Alejada además de su clásica imagen de mujer pequeñoburguesa, Liliane parece una versión femenina del Chaplin operario de fábrica, aunque en lugar de tuercas y engranajes su vida laboral comienza y termina en el toque final del proceso de empaque de terrinas de paté. Nadie a su alrededor es consciente de que, décadas atrás y bajo el nombre artístico de Laura, la obrera estuvo a punto de ganar el concurso Eurovisión, perdiendo en la final a manos de un ignoto cuarteto de origen sueco llamado ABBA. Hasta que un pasante y boxeador en ascenso llamado Jean descubre, debajo del charlotte obligatorio y las facciones endurecidas por el paso del tiempo, a la fugaz estrella de la canción europea, la voz detrás del hit “Souvenir” (origen del título original). La mesa está servida para un menú tan familiar que no puede sino resultar previsible: deseo físico (en particular de la mujer hacia el veinteañero, ilustrado por una poco sutil escena de vestuario), un pedido de regresar a las tablas por única vez, reticencia inicial, concurso televisivo en ciernes, rentrée con gloria o fracaso, su ruta.

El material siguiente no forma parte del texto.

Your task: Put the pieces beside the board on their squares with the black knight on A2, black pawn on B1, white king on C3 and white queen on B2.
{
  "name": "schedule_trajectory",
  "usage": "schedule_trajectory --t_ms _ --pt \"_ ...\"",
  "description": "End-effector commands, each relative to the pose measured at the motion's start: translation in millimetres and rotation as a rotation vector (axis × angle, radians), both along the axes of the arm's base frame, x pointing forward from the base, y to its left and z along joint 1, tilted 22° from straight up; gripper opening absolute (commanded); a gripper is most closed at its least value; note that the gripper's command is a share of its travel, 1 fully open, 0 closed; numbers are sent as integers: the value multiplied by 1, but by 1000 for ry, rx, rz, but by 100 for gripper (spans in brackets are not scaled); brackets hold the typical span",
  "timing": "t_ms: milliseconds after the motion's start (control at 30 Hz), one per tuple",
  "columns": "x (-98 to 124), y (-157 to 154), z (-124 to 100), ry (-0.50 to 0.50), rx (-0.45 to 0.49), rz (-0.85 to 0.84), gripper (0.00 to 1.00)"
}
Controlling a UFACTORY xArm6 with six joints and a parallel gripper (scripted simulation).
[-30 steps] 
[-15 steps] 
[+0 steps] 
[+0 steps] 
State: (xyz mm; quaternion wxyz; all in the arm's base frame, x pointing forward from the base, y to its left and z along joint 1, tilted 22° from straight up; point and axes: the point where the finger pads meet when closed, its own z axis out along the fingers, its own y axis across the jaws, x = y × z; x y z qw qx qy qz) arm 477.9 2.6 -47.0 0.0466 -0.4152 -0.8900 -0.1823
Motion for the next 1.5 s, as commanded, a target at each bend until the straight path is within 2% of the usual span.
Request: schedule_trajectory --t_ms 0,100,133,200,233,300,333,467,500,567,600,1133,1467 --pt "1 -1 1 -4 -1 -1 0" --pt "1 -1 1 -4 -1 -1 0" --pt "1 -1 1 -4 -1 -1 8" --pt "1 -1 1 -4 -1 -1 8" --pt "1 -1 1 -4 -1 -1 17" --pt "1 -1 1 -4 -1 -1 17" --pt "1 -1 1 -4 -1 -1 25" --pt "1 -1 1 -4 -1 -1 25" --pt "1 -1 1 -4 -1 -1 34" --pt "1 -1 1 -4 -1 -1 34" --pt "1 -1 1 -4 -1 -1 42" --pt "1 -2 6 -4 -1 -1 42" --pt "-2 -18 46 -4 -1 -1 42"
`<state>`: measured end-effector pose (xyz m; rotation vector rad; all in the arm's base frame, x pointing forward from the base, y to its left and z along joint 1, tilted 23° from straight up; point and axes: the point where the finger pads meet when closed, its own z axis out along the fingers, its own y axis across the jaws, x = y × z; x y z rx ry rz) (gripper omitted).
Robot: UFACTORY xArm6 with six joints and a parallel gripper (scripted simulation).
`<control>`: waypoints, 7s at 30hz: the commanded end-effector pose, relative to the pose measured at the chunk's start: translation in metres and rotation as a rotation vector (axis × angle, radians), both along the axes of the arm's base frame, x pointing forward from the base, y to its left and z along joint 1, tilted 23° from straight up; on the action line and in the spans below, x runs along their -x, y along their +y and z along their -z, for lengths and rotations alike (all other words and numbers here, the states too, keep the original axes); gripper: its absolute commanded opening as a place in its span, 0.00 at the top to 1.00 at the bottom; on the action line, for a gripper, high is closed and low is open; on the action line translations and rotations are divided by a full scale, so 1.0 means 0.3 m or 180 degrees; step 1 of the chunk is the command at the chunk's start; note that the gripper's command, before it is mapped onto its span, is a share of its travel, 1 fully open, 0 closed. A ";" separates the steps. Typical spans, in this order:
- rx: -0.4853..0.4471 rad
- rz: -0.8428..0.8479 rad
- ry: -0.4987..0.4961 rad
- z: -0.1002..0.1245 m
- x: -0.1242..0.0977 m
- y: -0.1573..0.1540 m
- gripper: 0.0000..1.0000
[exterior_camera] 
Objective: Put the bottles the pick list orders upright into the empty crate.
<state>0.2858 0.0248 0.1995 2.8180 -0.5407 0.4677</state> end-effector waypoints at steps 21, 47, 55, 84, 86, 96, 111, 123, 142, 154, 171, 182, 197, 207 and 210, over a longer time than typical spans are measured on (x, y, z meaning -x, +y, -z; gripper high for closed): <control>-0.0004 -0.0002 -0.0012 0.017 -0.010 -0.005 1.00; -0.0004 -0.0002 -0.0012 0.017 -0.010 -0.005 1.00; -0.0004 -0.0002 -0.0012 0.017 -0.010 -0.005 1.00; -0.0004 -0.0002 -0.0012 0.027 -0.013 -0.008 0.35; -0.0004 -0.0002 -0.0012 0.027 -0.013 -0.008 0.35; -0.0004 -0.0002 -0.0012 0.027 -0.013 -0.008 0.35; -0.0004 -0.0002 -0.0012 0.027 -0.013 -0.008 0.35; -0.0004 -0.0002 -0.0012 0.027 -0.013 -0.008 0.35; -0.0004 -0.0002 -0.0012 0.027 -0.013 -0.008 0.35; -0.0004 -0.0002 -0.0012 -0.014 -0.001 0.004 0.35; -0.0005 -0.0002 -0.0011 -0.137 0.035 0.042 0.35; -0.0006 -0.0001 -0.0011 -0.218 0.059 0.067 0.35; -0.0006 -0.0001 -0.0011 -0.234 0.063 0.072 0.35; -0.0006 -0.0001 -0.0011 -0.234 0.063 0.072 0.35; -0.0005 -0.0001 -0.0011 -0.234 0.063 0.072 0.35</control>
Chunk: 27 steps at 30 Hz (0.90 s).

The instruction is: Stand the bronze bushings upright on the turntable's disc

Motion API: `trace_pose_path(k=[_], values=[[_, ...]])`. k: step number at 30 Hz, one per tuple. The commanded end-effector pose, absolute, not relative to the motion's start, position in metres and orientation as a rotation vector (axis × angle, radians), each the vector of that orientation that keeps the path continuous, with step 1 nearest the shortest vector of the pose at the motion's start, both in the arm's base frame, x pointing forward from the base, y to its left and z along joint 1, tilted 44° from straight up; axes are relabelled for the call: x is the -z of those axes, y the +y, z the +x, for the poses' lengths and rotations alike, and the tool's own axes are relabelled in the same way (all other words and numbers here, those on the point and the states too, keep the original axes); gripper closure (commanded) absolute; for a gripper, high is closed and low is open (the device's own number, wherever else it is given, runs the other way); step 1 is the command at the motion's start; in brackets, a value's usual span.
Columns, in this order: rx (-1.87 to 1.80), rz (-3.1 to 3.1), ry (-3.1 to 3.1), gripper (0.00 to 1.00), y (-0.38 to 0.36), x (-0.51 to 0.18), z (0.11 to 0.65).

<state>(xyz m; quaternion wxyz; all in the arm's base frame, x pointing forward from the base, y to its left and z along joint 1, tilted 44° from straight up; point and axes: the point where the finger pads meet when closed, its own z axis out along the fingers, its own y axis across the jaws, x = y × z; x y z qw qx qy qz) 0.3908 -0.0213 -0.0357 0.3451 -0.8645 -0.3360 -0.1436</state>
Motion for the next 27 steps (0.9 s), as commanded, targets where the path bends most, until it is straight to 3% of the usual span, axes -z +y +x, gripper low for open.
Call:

Huppert canta. Y lo hace como sólo una one-hit-wonder podría hacerlo: con los gestos y mohines aprendidos de un compositor y productor que, además de mentor, supo ser su amante. Ríe en algunas ocasiones, aunque su profesionalismo le impide hacerlo de su propio vehículo, vaporoso y algo kitsch, en particular durante el último tercio del relato. Es allí donde el realizador abandona cualquier atisbo de complejidad, por minúsculo que fuere, para entregarse por completo a los deseos y sueños de la protagonista. Huppert habla y cuando lo hace surge una chispa de humanidad, que el guion anula casi de inmediato en pos de una fantasía mal entendida. Dos o tres vueltas en la perilla de la ironía hubieran ayudado un poco: la historia se sumerge en las mieles de la más pegajosa obviedad y ni la mismísima Huppert es capaz de sacar el cuerpo a flote.